**Problem description:** Each entry must be written out again exactly as it stands.

++++ Records provided

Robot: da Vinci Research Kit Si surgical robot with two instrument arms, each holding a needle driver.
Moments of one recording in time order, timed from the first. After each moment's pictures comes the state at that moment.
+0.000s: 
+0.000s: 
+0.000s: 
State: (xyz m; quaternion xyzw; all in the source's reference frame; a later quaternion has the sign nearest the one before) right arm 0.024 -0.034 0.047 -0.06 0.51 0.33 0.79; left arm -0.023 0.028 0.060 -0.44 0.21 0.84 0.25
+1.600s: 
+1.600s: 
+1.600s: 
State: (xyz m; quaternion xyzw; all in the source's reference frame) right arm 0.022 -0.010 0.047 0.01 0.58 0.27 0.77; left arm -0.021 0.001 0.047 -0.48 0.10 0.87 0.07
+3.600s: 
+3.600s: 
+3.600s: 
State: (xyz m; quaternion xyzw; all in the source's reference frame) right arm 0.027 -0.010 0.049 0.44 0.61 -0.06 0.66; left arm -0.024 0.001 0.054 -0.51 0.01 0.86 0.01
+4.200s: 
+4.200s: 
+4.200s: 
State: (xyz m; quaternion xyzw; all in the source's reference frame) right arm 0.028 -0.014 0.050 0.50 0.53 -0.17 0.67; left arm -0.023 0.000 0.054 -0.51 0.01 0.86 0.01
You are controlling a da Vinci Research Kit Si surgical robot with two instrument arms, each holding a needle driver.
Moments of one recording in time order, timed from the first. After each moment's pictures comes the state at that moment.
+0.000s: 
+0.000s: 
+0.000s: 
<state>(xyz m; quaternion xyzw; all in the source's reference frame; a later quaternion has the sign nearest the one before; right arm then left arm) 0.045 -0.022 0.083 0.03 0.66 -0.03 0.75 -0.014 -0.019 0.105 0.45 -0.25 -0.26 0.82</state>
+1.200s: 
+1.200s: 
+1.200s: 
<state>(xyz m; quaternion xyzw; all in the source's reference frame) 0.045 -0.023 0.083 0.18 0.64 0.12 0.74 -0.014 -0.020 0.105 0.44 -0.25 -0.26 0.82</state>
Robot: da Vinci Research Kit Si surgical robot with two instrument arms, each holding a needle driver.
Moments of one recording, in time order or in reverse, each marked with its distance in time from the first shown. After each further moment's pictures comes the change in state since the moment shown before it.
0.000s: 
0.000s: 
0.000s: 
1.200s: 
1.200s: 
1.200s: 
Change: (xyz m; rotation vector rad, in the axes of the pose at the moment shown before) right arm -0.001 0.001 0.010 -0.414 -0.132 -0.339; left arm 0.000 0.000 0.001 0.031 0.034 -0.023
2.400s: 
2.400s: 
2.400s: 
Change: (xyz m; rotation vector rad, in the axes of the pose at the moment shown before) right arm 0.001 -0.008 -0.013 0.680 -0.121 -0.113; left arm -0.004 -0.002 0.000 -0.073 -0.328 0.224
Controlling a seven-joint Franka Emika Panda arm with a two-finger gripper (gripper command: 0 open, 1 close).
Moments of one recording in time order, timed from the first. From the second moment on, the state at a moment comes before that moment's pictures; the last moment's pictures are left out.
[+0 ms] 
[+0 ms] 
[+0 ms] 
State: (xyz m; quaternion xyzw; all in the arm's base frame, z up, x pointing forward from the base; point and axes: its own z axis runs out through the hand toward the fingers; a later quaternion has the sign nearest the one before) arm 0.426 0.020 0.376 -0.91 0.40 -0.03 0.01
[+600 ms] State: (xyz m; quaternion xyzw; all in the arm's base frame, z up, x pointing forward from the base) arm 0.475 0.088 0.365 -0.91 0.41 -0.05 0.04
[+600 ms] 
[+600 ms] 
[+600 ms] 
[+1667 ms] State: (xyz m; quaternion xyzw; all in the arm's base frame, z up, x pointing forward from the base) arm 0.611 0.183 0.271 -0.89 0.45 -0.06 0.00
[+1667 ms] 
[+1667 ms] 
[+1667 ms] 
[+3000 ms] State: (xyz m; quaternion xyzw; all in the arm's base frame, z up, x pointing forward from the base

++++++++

**Task result:**
Robot: da Vinci Research Kit Si surgical robot with two instrument arms, each holding a needle driver.
Moments of one recording in time order, timed from the first. After each moment's pictures comes the state at that moment.
+0.000s: 
+0.000s: 
+0.000s: 
State: (xyz m; quaternion xyzw; all in the source's reference frame; a later quaternion has the sign nearest the one before) right arm 0.024 -0.034 0.047 -0.06 0.51 0.33 0.79; left arm -0.023 0.028 0.060 -0.44 0.21 0.84 0.25
+1.600s: 
+1.600s: 
+1.600s: 
State: (xyz m; quaternion xyzw; all in the source's reference frame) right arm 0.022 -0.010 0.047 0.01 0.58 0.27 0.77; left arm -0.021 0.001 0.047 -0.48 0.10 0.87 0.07
+3.600s: 
+3.600s: 
+3.600s: 
State: (xyz m; quaternion xyzw; all in the source's reference frame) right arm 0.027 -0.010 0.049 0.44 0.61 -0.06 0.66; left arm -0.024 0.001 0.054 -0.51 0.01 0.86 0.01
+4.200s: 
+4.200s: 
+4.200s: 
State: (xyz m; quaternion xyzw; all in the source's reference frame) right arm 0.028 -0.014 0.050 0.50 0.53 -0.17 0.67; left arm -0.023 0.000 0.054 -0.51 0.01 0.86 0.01
You are controlling a da Vinci Research Kit Si surgical robot with two instrument arms, each holding a needle driver.
Moments of one recording in time order, timed from the first. After each moment's pictures comes the state at that moment.
+0.000s: 
+0.000s: 
+0.000s: 
<state>(xyz m; quaternion xyzw; all in the source's reference frame; a later quaternion has the sign nearest the one before; right arm then left arm) 0.045 -0.022 0.083 0.03 0.66 -0.03 0.75 -0.014 -0.019 0.105 0.45 -0.25 -0.26 0.82</state>
+1.200s: 
+1.200s: 
+1.200s: 
<state>(xyz m; quaternion xyzw; all in the source's reference frame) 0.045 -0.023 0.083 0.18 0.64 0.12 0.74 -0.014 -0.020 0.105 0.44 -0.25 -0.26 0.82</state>
Robot: da Vinci Research Kit Si surgical robot with two instrument arms, each holding a needle driver.
Moments of one recording, in time order or in reverse, each marked with its distance in time from the first shown. After each further moment's pictures comes the change in state since the moment shown before it.
0.000s: 
0.000s: 
0.000s: 
1.200s: 
1.200s: 
1.200s: 
Change: (xyz m; rotation vector rad, in the axes of the pose at the moment shown before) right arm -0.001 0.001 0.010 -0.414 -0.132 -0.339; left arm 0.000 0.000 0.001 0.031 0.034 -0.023
2.400s: 
2.400s: 
2.400s: 
Change: (xyz m; rotation vector rad, in the axes of the pose at the moment shown before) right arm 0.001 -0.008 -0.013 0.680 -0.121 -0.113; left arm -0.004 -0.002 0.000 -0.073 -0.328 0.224
Controlling a seven-joint Franka Emika Panda arm with a two-finger gripper (gripper command: 0 open, 1 close).
Moments of one recording in time order, timed from the first. From the second moment on, the state at a moment comes before that moment's pictures; the last moment's pictures are left out.
[+0 ms] 
[+0 ms] 
[+0 ms] 
State: (xyz m; quaternion xyzw; all in the arm's base frame, z up, x pointing forward from the base; point and axes: its own z axis runs out through the hand toward the fingers; a later quaternion has the sign nearest the one before) arm 0.426 0.020 0.376 -0.91 0.40 -0.03 0.01
[+600 ms] State: (xyz m; quaternion xyzw; all in the arm's base frame, z up, x pointing forward from the base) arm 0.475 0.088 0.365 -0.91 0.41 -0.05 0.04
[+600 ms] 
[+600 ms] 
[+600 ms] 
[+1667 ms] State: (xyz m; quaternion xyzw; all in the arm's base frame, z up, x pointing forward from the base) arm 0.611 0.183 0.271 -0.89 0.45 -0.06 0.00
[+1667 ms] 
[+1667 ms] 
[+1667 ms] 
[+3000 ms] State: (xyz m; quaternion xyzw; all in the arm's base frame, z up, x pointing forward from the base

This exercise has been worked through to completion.